* [Problem to work on] Set down each line of the data below exactly as it stands, dropping the pictures.

* [Provided data]

|---|

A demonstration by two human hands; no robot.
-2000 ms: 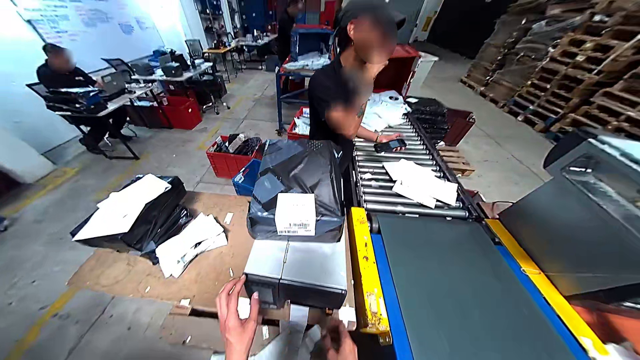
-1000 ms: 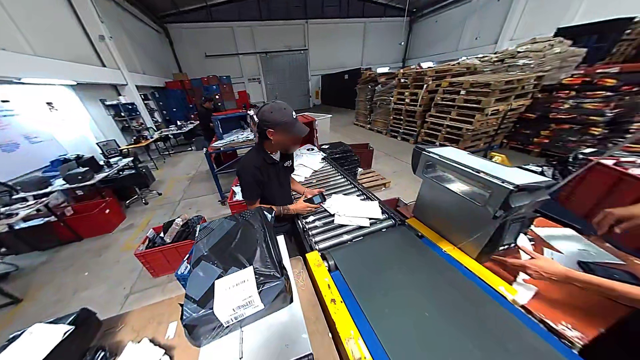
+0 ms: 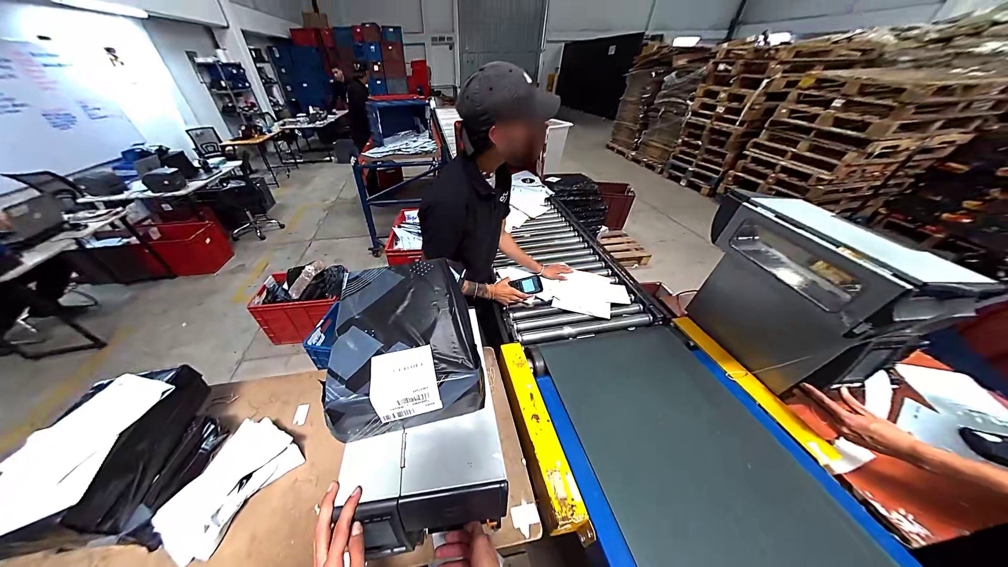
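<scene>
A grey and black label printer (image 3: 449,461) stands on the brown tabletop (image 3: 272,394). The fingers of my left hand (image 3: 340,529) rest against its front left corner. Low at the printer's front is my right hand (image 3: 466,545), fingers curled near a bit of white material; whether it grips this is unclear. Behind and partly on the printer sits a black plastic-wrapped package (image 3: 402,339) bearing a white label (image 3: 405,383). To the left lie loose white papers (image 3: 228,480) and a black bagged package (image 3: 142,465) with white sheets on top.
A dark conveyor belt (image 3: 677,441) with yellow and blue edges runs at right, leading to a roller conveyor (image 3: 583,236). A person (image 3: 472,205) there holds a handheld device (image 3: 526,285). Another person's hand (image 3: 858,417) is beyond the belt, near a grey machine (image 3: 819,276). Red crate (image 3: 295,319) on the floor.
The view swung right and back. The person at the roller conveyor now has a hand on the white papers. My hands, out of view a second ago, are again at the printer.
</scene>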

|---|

* [Solution to this problem]
A demonstration by two human hands; no robot.
-2000 ms: 
-1000 ms: 
+0 ms: 
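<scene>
A grey and black label printer (image 3: 449,461) stands on the brown tabletop (image 3: 272,394). The fingers of my left hand (image 3: 340,529) rest against its front left corner. Low at the printer's front is my right hand (image 3: 466,545), fingers curled near a bit of white material; whether it grips this is unclear. Behind and partly on the printer sits a black plastic-wrapped package (image 3: 402,339) bearing a white label (image 3: 405,383). To the left lie loose white papers (image 3: 228,480) and a black bagged package (image 3: 142,465) with white sheets on top.
A dark conveyor belt (image 3: 677,441) with yellow and blue edges runs at right, leading to a roller conveyor (image 3: 583,236). A person (image 3: 472,205) there holds a handheld device (image 3: 526,285). Another person's hand (image 3: 858,417) is beyond the belt, near a grey machine (image 3: 819,276). Red crate (image 3: 295,319) on the floor.
The view swung right and back. The person at the roller conveyor now has a hand on the white papers. My hands, out of view a second ago, are again at the printer.
</scene>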

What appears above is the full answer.